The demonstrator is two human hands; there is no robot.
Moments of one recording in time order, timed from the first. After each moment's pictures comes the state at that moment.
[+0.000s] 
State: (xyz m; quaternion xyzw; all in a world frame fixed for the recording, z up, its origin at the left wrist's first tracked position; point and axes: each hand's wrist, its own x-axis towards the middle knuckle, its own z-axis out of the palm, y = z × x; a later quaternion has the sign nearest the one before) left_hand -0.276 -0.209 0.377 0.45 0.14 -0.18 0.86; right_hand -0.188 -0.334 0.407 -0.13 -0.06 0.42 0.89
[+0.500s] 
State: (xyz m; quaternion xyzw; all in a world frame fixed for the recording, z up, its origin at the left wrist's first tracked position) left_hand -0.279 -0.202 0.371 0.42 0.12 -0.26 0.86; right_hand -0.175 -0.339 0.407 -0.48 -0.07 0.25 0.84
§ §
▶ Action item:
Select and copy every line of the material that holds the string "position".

▶ Result of this task:
State: (xyz m; quaternion xyzw; all in a world frame fixed for the recording, z up, its origin at the left wrist's first tracked position; point and axes: each hand's wrist, its own x-axis towards the middle knuckle, its own z-axis out of the palm, y = z × x; a later quaternion has the sign nearest the one before) left_hand -0.276 -0.209 0.377 0.45 0.14 -0.18 0.86; right_hand -0.188 -0.334 0.407 -0.13 -0.06 0.42 0.89
State: (xyz m; quaternion xyzw; all in a world frame fixed for the recording, z up, its origin at the left wrist's first tracked position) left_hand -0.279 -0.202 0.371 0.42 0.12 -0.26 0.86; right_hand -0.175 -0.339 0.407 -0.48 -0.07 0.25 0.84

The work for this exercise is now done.